* DATA EXCERPT *
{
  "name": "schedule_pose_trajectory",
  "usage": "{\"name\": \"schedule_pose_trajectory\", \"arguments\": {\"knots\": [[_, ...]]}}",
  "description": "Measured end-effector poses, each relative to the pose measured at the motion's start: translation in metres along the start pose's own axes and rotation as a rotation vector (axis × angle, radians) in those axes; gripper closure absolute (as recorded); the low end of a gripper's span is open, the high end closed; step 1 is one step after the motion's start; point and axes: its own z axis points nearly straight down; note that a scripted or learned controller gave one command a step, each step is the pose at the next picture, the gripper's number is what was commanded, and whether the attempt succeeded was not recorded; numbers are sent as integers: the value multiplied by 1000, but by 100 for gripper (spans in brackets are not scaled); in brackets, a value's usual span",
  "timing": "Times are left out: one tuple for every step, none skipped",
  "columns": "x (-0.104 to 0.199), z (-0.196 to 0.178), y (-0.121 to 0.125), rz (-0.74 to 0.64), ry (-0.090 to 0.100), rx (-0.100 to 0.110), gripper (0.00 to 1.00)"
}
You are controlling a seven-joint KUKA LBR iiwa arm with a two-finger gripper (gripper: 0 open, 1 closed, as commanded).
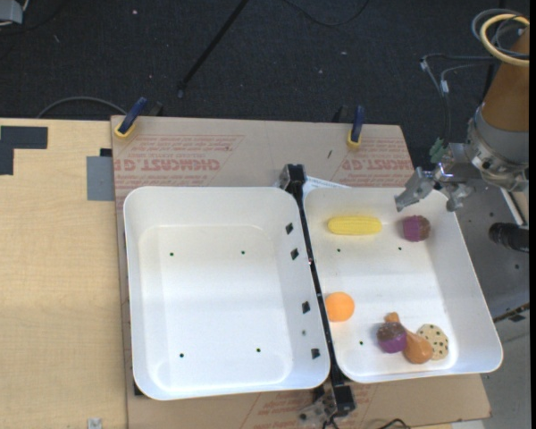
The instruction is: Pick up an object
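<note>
The right bin (pixel 469 266) holds several small objects. A yellow corn cob (pixel 355 226) lies near its far wall, with a purple ball (pixel 415 229) just to the right. An orange ball (pixel 339 307) sits by the divider. At the near right corner a purple piece (pixel 392 337), an orange piece (pixel 417 348) and a speckled cream cookie (pixel 436 338) are bunched together. My gripper (pixel 431 197) hangs over the bin's far right corner, just above and behind the purple ball. Its fingers are spread open with nothing between them.
The left bin (pixel 161 231) lies beside the right one, with a black clip strip (pixel 305 266) along the shared rim. Both bins rest on cardboard (pixel 232 155) held by two clamps. A light wooden benchtop (pixel 45 275) extends to the left.
</note>
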Motion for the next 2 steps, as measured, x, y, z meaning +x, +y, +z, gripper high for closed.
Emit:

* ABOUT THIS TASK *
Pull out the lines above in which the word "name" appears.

* SOLVED EXERCISE *
  "name": "schedule_pose_trajectory",
  "usage": "{\"name\": \"schedule_pose_trajectory\", \"arguments\": {\"knots\": [[_, ...]]}}",

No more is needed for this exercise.